KINGSTON — The Rev. John Hartman hasn’t forgotten Sept. 11.

The Grace Episcopal Church on Butler Street has a constant reminder of that fateful day — a cross made out of World Trade Center steel.

Hartman has a personal reminder as well. He was in Midtown Manhattan during the attack.

“I heard this enormous plane overhead. You could immediately know it was way too low,” Hartman recalled.

When he got to work at the AIDS foundation he headed, Hartman heard the plane had struck the World Trade Center. He decided to go for a walk to get a glimpse. By that time, he saw that both towers were on fire.

“It was very clear that there was an attack on the World Trade Center,” Hartman said.

He decided to head home to Plainfield, New Jersey, but it took him hours to finally catch a train from Penn Station.

Hartman, parishioners and other local residents plan to gather around the steel cross today in the church’s memorial garden for a remembrance ceremony to recognize the 17th anniversary of the Sept. 11 terrorist attacks. If the weather is bad, they will gather inside the church.

“I’m positive it’s like what people experienced after Pearl Harbor. There were gatherings for years and years,” Hartman said. “I run across people all the time who had a family member or a very good friend or someone they knew who were killed in the attack.”

The cross was made by a local salvage company operator for the late businessman Rusty Flack, whose family belonged to the church. After Flack’s death, his wife donated the cross to the church to display it in the memorial garden, which is dedicated to Flack.

The garden exists on the right side of the church that previously had a bunch of trees. The ground was mostly dirt and mud.

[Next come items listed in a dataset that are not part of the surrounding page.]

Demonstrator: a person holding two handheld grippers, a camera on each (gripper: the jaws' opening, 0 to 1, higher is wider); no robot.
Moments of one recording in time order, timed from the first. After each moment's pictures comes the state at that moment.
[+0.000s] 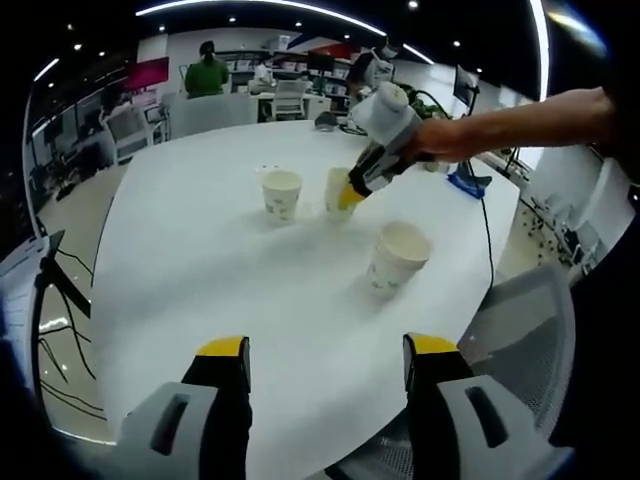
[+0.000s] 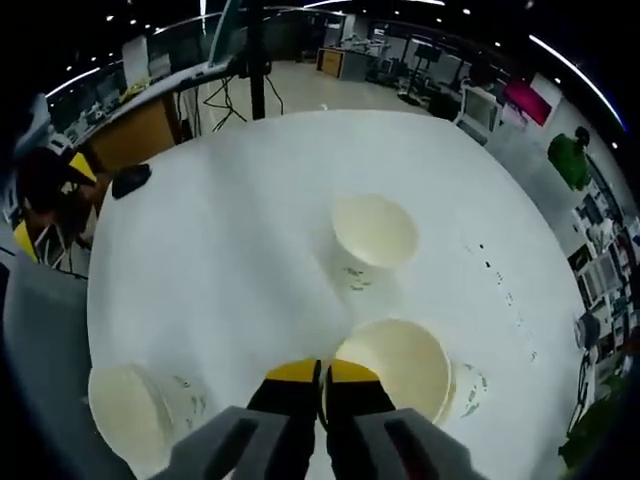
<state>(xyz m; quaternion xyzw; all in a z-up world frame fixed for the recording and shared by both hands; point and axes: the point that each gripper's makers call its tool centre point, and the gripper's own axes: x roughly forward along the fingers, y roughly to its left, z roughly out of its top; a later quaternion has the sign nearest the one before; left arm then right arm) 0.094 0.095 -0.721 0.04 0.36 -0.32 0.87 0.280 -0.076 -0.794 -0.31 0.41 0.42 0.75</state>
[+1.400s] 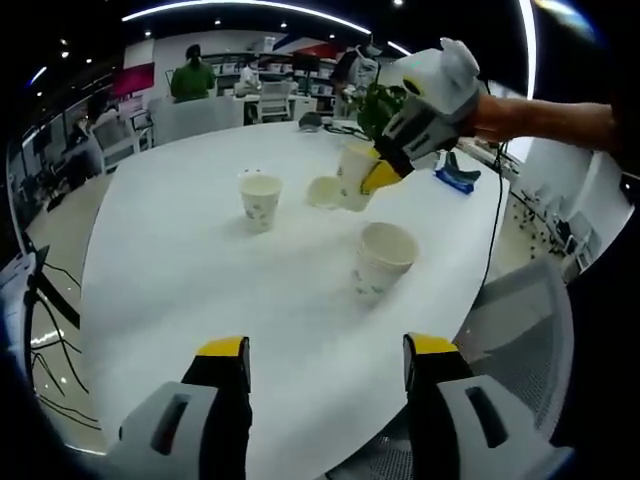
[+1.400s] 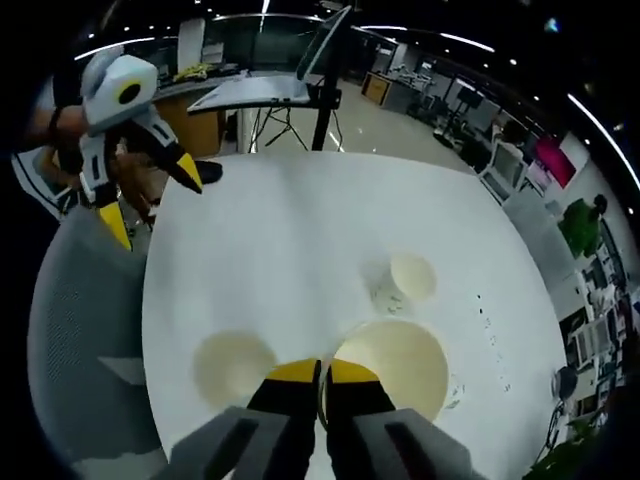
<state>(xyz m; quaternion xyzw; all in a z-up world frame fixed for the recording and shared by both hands) 0.099 0.079 -0.729 0.05 0.36 -0.35 0.87 0.191 -0.068 -0.719 -0.36 0.34 0.49 0.71</state>
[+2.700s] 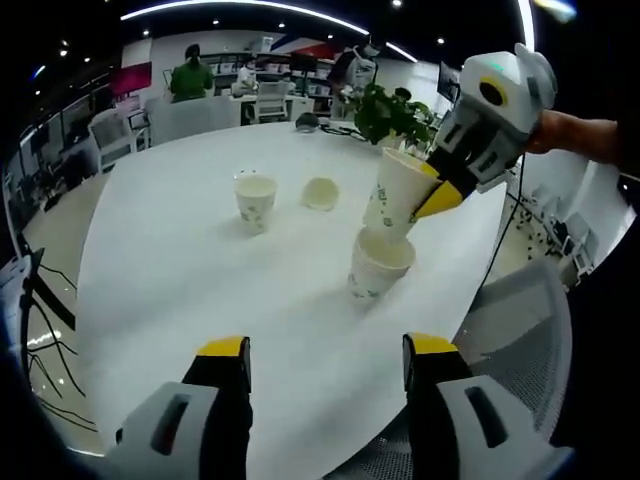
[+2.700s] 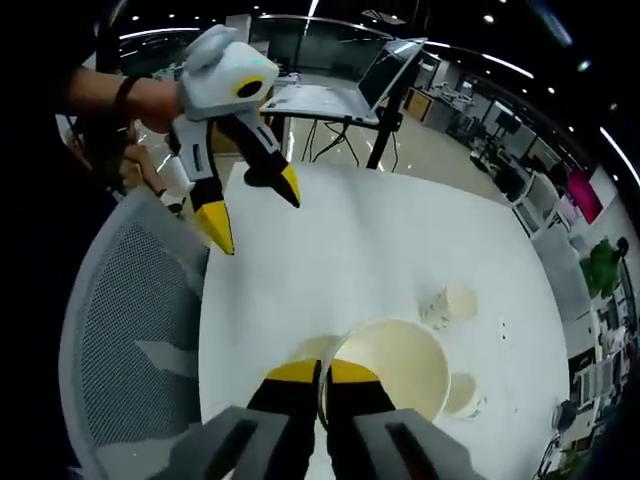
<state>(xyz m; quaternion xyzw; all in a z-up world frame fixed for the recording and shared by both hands) 0.101 0.071 -0.729 0.05 0.36 -0.36 0.86 0.122 -0.054 -0.705 -0.38 0.32 0.55 0.67</state>
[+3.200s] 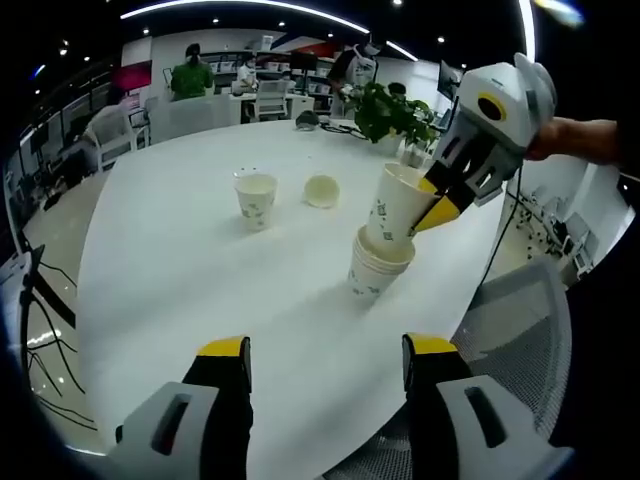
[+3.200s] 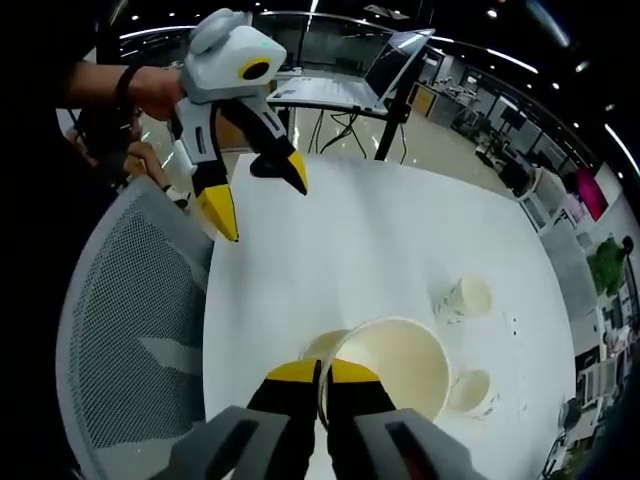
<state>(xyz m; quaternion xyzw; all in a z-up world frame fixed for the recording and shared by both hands) 0.098 0.074 -0.730 0.04 0.36 -0.36 0.86 0.110 -0.052 -0.722 -0.38 0.33 0.55 0.66</state>
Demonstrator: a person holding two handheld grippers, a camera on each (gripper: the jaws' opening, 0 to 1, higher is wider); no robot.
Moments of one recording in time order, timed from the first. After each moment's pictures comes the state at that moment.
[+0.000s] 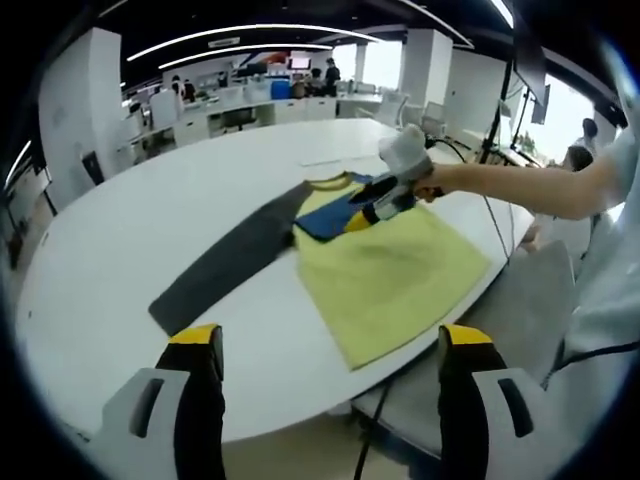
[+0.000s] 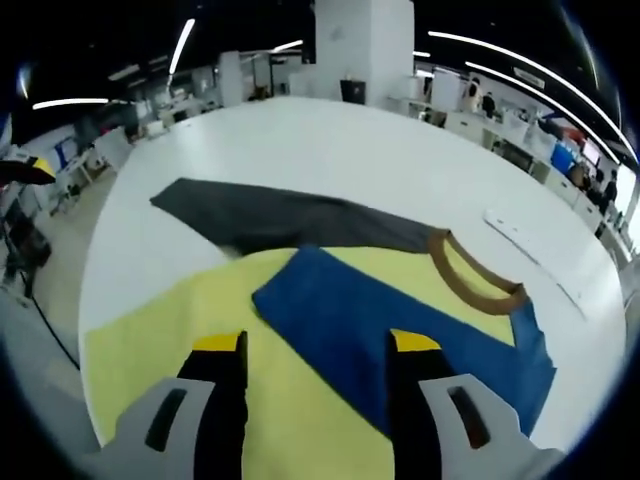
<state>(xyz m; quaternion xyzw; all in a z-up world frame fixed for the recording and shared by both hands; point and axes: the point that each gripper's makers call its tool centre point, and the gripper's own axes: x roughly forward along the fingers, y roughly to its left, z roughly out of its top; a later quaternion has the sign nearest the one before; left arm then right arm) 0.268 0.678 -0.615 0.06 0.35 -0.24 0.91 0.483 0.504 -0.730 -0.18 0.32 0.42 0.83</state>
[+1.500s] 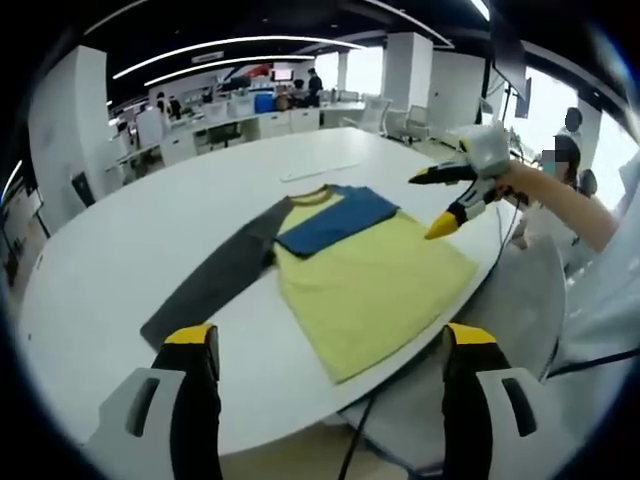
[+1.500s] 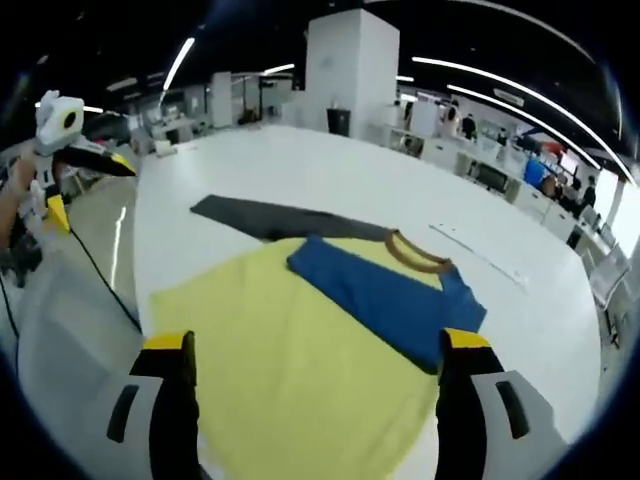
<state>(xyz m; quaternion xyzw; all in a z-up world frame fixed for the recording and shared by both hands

The landscaping cost about $30,000 to beautify the area.

“Not one penny of the church treasury went into it. A lot of parishioners and non-parishioners donated,” Hartman said.

The annual Sept. 11 remembrance event is open to the public. The event begins at 8:30 a.m. at the church, located at 30 Butler St., Kingston.

“We will remember the names, faces and lives of the men, women and children killed,” a press release for the event said.